**Assignment**
Set down exactly the lines below, starting at the one that contains "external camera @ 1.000" and ending at the one that contains "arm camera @", with both of those lines included and nothing else.

**Materials provided**
*** Begin section ***
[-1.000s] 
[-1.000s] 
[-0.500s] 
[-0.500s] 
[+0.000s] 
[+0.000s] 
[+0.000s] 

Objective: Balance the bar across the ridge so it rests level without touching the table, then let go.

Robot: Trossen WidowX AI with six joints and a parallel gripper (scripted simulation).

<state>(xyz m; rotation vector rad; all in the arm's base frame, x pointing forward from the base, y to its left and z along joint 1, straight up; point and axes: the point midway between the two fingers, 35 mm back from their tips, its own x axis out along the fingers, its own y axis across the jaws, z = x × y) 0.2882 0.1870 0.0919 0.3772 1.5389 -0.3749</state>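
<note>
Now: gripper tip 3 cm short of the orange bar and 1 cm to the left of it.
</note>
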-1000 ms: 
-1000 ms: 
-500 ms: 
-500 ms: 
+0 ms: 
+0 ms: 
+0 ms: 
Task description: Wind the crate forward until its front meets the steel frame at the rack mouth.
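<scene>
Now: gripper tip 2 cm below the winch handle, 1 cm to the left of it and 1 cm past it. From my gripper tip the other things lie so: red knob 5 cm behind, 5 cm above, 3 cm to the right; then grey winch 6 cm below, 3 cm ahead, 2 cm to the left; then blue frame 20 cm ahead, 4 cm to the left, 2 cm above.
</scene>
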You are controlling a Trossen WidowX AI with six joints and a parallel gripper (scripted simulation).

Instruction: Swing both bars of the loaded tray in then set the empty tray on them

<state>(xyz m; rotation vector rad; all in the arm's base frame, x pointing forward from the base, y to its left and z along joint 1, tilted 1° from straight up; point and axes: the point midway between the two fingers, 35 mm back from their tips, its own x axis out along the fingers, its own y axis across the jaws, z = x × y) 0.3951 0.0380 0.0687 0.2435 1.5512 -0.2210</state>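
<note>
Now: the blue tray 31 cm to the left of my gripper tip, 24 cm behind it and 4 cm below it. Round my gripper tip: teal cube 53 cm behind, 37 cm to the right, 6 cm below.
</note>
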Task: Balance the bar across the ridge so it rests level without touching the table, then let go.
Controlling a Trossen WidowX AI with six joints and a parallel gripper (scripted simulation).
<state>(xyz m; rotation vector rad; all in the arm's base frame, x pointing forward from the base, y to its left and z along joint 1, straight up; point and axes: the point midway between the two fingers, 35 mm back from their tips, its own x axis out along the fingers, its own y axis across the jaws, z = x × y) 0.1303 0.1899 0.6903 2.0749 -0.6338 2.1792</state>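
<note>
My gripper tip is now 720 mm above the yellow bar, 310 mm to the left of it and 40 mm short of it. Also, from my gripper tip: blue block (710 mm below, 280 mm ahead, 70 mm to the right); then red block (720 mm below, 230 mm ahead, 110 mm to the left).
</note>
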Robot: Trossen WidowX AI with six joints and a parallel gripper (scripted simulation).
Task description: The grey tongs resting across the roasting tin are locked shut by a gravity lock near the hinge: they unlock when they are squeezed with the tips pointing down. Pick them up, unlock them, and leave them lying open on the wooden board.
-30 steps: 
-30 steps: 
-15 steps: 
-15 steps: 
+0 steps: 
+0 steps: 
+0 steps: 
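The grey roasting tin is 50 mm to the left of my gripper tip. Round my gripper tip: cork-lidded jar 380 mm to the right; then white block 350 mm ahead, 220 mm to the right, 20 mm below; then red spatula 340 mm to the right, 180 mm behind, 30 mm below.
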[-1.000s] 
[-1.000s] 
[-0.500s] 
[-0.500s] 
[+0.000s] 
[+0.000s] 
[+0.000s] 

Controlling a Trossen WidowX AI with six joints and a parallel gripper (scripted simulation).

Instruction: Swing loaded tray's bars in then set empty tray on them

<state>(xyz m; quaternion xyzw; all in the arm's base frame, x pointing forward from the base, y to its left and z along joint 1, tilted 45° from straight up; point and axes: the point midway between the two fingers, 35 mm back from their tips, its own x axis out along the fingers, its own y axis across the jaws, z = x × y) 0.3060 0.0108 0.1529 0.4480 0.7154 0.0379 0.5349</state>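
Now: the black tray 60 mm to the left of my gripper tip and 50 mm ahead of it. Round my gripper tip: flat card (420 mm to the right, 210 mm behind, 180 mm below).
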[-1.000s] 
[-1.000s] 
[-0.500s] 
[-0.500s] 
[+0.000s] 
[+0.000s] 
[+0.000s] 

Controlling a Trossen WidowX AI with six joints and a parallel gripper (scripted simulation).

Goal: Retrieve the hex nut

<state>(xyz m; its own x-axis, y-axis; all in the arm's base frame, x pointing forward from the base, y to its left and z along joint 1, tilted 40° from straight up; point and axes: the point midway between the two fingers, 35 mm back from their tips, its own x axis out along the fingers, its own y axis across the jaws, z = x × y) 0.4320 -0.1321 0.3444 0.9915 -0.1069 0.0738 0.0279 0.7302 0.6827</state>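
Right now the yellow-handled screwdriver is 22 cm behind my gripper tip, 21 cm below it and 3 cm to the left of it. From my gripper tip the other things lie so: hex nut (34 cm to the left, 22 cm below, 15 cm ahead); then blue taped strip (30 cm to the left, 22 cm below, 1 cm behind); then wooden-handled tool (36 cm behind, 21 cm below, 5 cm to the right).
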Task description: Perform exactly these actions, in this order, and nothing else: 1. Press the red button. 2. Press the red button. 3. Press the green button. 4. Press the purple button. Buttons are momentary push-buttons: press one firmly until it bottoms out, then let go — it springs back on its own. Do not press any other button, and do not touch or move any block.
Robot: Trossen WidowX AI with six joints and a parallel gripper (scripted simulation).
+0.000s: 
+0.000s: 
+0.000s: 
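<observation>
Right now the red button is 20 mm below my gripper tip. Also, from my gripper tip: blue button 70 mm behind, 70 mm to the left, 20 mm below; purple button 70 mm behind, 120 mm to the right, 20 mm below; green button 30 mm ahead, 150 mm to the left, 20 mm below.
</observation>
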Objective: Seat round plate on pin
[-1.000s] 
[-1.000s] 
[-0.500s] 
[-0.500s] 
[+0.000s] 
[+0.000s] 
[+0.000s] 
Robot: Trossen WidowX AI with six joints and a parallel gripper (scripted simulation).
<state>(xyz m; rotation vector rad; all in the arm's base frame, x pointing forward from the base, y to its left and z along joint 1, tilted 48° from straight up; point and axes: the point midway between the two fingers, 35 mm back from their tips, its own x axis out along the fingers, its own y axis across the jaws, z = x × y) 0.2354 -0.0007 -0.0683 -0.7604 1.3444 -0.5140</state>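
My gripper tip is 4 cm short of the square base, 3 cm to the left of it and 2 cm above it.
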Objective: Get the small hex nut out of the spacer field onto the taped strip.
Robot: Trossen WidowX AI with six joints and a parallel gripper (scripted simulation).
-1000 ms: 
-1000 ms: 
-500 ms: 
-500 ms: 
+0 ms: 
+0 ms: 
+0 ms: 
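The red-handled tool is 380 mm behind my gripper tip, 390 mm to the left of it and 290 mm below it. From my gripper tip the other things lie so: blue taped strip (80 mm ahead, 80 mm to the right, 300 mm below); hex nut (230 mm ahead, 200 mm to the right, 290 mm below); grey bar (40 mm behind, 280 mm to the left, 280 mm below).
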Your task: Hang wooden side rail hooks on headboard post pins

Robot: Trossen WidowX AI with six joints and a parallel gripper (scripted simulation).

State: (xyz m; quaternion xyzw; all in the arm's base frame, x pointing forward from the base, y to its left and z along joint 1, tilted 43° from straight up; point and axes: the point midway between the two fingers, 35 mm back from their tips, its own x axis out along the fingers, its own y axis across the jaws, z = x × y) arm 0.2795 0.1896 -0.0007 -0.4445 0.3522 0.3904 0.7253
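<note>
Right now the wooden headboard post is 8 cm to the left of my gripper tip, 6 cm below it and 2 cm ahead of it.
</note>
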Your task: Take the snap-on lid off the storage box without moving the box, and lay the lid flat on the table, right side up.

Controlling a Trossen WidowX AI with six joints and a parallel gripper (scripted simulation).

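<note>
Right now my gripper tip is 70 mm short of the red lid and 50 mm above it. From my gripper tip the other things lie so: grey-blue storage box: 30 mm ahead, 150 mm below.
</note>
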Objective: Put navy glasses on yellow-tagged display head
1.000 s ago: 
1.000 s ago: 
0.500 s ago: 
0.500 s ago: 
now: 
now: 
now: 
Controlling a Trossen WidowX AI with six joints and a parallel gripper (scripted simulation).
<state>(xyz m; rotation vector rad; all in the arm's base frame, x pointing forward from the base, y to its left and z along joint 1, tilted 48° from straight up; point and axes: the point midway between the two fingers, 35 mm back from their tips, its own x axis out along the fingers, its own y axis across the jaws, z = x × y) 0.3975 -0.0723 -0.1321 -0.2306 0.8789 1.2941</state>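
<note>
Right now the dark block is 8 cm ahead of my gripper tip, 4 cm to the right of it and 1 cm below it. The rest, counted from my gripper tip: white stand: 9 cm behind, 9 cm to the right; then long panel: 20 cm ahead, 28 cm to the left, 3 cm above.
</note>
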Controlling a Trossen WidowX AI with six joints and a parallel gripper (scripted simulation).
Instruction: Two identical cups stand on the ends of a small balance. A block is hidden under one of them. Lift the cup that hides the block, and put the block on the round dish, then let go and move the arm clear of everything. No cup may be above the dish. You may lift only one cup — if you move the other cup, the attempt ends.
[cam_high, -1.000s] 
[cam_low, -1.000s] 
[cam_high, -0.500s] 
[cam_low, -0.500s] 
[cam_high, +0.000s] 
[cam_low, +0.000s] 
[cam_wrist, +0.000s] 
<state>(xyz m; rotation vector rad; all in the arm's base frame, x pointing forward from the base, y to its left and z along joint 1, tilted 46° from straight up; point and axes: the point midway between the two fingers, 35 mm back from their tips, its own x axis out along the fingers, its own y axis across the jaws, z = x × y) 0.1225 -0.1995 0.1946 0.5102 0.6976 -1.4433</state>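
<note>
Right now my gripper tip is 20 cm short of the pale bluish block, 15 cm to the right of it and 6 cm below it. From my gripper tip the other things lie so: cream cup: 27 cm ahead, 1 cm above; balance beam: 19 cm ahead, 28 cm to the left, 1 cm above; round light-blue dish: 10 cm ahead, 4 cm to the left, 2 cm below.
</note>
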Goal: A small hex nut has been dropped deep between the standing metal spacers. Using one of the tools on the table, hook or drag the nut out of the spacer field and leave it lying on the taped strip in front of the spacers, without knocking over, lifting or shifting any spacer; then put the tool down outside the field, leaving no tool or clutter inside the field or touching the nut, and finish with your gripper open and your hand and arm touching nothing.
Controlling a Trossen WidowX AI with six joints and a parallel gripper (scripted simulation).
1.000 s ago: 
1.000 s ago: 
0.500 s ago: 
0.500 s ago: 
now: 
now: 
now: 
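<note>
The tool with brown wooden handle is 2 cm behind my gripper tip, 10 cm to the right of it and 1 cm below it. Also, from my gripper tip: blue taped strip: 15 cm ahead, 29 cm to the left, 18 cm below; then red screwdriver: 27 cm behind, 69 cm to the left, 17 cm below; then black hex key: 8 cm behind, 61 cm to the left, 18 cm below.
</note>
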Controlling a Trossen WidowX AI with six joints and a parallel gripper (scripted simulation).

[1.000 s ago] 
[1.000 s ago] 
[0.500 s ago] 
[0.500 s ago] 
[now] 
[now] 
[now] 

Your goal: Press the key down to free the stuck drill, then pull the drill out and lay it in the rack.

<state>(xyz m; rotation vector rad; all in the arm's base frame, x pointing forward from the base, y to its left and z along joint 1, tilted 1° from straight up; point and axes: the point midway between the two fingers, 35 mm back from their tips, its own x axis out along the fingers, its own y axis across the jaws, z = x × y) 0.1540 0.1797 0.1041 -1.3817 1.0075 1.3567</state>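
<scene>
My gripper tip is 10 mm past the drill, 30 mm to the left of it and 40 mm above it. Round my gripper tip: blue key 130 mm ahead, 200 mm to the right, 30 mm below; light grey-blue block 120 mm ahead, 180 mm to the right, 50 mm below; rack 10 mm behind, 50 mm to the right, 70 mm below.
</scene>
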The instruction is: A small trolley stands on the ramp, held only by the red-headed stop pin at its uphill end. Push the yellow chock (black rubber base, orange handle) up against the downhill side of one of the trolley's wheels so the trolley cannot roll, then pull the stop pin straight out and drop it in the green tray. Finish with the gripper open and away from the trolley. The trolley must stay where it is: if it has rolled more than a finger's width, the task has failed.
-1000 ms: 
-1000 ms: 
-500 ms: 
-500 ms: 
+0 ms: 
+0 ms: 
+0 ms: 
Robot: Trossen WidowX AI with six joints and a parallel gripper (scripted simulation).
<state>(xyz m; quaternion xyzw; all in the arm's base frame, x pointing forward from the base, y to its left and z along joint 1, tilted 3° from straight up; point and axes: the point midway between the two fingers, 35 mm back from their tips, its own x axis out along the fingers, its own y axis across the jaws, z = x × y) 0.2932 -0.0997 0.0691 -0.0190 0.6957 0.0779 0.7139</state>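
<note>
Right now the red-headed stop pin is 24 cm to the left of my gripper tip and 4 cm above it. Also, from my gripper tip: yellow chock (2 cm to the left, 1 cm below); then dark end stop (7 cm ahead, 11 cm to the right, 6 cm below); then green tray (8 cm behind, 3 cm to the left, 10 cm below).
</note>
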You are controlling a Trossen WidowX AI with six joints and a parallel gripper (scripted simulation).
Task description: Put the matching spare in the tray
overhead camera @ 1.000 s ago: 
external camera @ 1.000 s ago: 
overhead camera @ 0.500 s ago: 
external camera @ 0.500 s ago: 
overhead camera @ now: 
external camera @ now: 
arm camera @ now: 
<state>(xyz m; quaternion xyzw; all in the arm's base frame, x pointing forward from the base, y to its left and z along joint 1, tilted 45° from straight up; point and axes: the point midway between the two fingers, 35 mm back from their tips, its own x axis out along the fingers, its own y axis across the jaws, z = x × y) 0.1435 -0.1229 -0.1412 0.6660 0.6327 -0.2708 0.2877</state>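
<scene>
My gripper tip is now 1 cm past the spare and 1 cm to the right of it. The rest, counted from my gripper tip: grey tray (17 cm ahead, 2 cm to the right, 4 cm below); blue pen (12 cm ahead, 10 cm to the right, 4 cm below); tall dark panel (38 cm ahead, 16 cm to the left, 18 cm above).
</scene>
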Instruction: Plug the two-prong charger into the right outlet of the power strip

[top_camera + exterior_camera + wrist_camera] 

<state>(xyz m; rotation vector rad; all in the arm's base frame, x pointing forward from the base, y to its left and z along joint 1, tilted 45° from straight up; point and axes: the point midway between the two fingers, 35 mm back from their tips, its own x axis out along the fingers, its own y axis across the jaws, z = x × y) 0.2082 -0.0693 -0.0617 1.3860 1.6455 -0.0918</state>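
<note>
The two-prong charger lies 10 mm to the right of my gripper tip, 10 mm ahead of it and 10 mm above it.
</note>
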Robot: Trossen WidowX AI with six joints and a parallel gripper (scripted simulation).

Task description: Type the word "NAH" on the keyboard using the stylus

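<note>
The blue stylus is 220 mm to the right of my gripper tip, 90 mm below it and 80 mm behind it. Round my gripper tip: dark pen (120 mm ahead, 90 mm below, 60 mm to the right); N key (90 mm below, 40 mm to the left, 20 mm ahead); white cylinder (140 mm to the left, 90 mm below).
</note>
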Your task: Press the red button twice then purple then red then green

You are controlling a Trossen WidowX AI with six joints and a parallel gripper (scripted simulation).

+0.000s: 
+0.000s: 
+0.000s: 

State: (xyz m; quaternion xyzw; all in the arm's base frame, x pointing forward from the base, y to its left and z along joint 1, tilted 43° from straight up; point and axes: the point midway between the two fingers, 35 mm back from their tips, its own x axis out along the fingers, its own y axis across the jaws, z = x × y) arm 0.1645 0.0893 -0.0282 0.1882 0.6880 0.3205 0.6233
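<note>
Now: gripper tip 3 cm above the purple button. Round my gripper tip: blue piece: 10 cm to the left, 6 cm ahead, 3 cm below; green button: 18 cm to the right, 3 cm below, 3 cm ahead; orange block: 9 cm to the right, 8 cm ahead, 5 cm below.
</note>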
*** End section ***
**Output for this exercise**
external camera @ 1.000 s ago: 
overhead camera @ 0.500 s ago: 
external camera @ 0.500 s ago: 
overhead camera @ now: 
external camera @ now: 
arm camera @ now: 

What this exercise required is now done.